Task statement:
In the entries below, find the lines that contain the word "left" and copy them.

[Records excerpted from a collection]
-.-.-
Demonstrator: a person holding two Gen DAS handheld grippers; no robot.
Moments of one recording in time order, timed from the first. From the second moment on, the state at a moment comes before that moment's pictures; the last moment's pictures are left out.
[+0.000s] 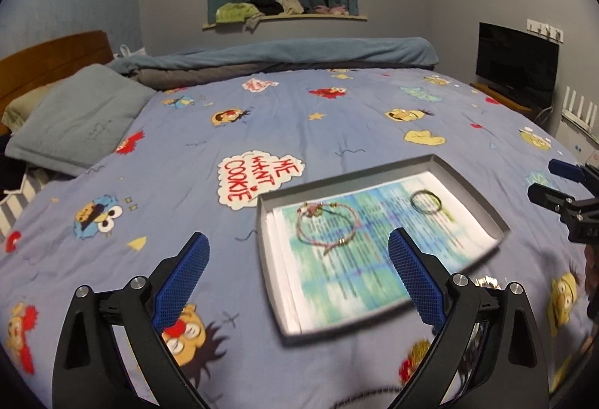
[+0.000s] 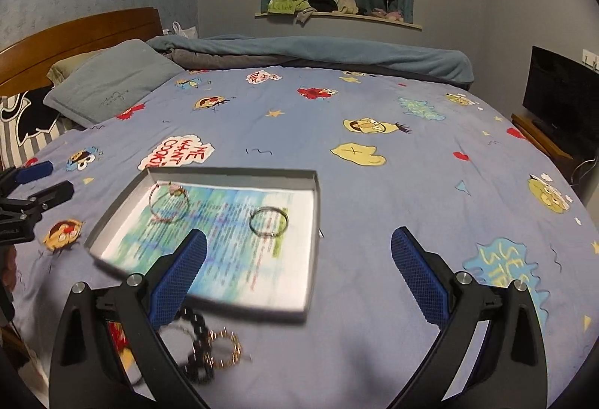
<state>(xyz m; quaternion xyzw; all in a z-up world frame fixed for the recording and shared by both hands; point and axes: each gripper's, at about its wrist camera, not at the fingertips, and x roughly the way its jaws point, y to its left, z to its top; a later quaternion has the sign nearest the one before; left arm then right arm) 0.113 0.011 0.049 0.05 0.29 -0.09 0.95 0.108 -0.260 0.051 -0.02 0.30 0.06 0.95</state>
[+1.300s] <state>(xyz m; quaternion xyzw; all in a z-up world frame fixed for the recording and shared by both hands) 0.014 0.019 -0.051 0.03 0.35 -0.10 0.93 0.019 -0.222 -0.039 -0.05 0.34 0.10 0.93</state>
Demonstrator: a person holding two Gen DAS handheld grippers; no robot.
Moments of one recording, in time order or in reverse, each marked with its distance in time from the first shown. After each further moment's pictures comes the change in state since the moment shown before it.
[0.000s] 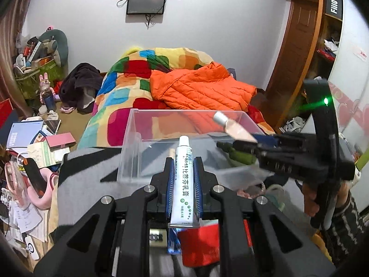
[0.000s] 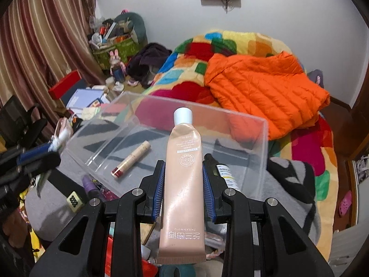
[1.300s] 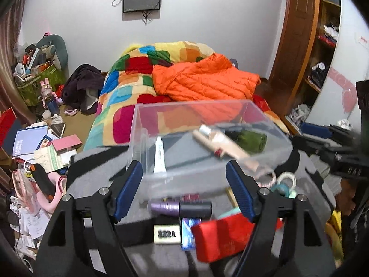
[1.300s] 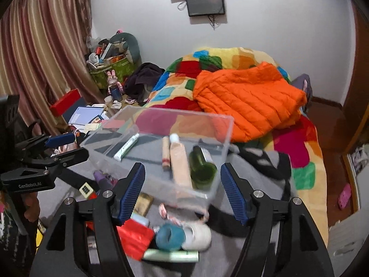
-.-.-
Result below:
Moments of one recording in time order, timed from the first. From the second moment on, the state at a moment comes before that moment's pictures; the last moment's pictures are left out.
<state>(xyz m; quaternion xyzw; all in a z-up world frame fixed for the recording and shared by both hands; point and axes: each gripper's, at about its wrist camera, not at the fingertips, and x roughly the way its jaws point, y to its left, z to its top; a later quaternion has the sign nearest the one before; left arm then right arm) 0.113 0.011 0.049 0.05 0.29 -0.09 0.95 0.108 -0.260 0.051 -0.02 0.30 0.06 0.95</state>

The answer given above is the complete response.